On not staging a mock conversion to the right
Here’s a slightly edited version of my opening remarks at last night’s panel on the right, featuring Corey Robin and me, moderated by Christian Parenti, held at UnionDocs in Brooklyn. It was a fine event, and thanks to all who made it possible. Audio will be posted somewhere soon.
Given the day, I’d originally thought I would rue the absence of an actual right-winger on this panel, then recount my political history as a brief libertarian in my early college days, and announce my return to the fold after a long, frustrating career on the left—and ended with an April Fool’s!
I decided not to do this: 1) because it’s a cheap trick, and therefore beneath me, and 2) because my wife and counseling editrix, Liza Featherstone, pointed out that many of the critiques of the left I was going to use in my conversion narrative were critiques I’d want to use from inside the left, and by associating them with the right, I’d be discrediting the critiques. I was persuaded.
To steal a rhetorical trick from Gayatri Spivak, had I done that, I’d have said several things. One would have been to recall that during my right-wing days, Yale’s Party of the Right (for more, see here and here), to which I belonged in my undergrad days, began its meetings by reciting Charles I’s execution speech, which contains the startling revelation that affairs of government involve “nothing pertaining to” the people, because “a subject and a soveraign [sic] are clean different things.” And then his head was lopped off with an axe. This is absolutely odious stuff, and it’s amazing that an elite institution of the American right would baldly embrace something so deeply at odds with official American ideology, but the truth value I’d want to extract from it is that while we on the left often talk about democracy, the populace that’s been created by the alienating life under capitalism and the deeply antidemocratic structure of American government is full of incoherent and, to most of us in this room, often odious opinions. And that’s a problem for leftists who tout democracy.

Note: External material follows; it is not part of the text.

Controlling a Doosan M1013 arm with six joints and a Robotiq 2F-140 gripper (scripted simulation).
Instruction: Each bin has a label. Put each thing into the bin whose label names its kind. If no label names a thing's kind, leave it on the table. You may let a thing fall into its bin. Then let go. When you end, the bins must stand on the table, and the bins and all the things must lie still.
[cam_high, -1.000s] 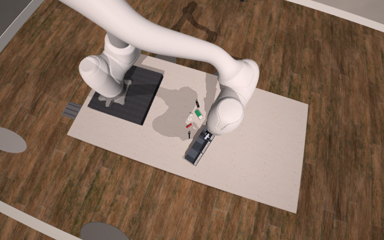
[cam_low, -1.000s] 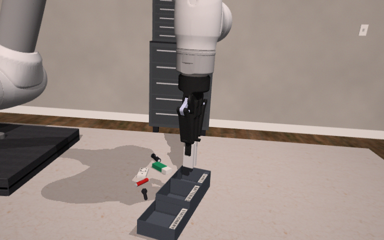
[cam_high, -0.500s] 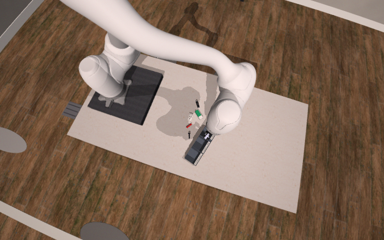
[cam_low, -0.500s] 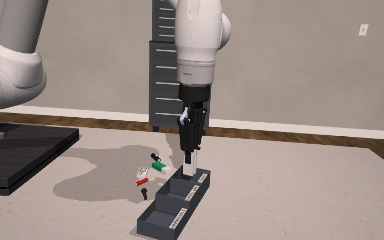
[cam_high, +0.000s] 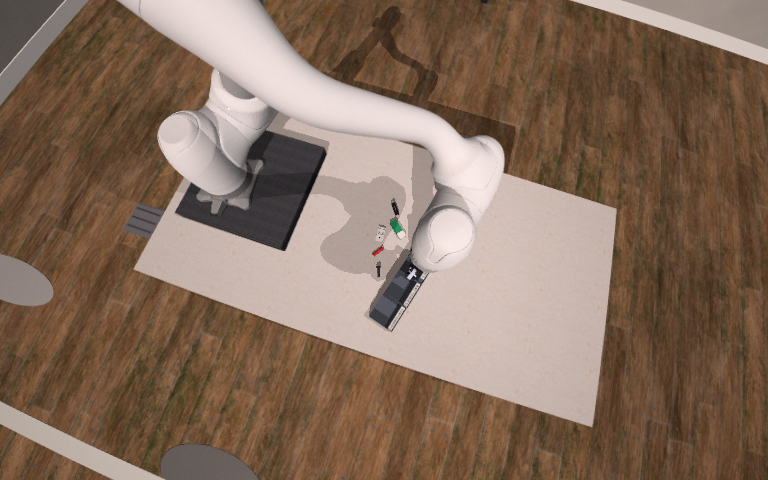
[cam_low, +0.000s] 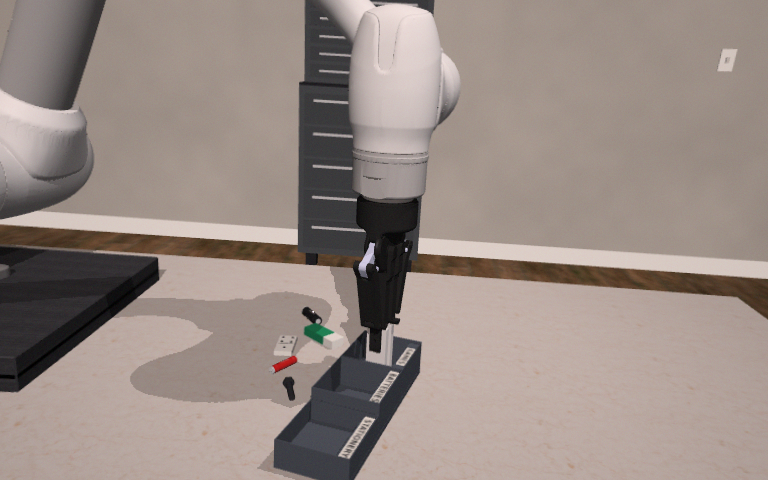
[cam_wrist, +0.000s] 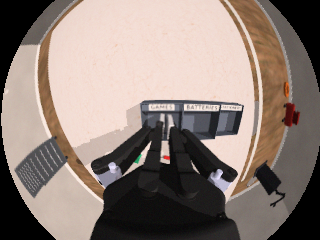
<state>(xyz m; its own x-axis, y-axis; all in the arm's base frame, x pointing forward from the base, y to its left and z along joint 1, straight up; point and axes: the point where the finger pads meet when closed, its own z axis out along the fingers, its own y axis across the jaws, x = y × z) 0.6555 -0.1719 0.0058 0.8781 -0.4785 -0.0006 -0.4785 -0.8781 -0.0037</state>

Another point I would have made is that the left often bases itself on a sunny view of human nature, one utterly foreign to the right. Noam Chomsky, for example—and he’s certainly not alone in this—basically believes that humans are hardwired for decency and freedom, but they’re distorted by bad institutions. (For an analysis, see this essay by Joshua Cohen and Joel Rogers.) Aside from wondering how Chomsky knows this, I’d want to say that there probably is no human nature aside from the institutions that shape us, and we’re back to the problem of working with an unsatisfactory populace. It’s a lot easier to solve this problem when you’re an elitist. And on that point, had I announced my return to the right, I would have quoted for support these comments on Marxism from a liberal icon—someone admired even by some radicals, including me, John Maynard Keynes: “How can I adopt a creed which, preferring the mud to the fish, exalts the boorish proletariat above the bourgeois and the intelligentsia who, with whatever faults, are the quality in life and surely carry the seeds of all human advancement?” What an odd secret affinity between Charles I, the Party of the Right, and Anglo-American liberalism.
And, finally, and not unrelatedly, peace. For years, we had up in our apartment a poster that someone gave us for a wedding present that celebrated a Museum of Peace in Chicago, done by a German artist who’d been a Communist. It always kind of annoyed me, and I insisted we take it down the other week. I’m certainly no fan of violence, but somehow the celebration of peace seems drained of politics. And back in the days when Communists did such things, they were actually taking sides in the Cold War. There was something dishonest about using peace as a cover for a political struggle. But in a world as divided as ours, peace as an ideal seems to invoke, to use the old phrase, a premature reconciliation of contradictions—not to mention somewhat banal. Oppose every instance of American imperialism, yes—even in humanitarian guise. But if we want a better world, it’s probably not going to come without violence. In his introduction to Marx’s essay on The Civil War in France, here’s how Engels characterized the response to the earlier uprising of the French working class in 1848: “It was the first time that the bourgeoisie showed to what insane cruelties of revenge it will be goaded the moment the proletariat dares to take its stand against them as a separate class, with its own interests and demands.” We can see this reflex in modest form in the incredibly brutal police response to something as mild, so far, as the Occupy movement.
I would have said, as a pseudo-rightist, that dreams of peace are naïve; I’ll say something similar as the leftist I still am, though of course from a different perspective. And that’s no April Fool’s.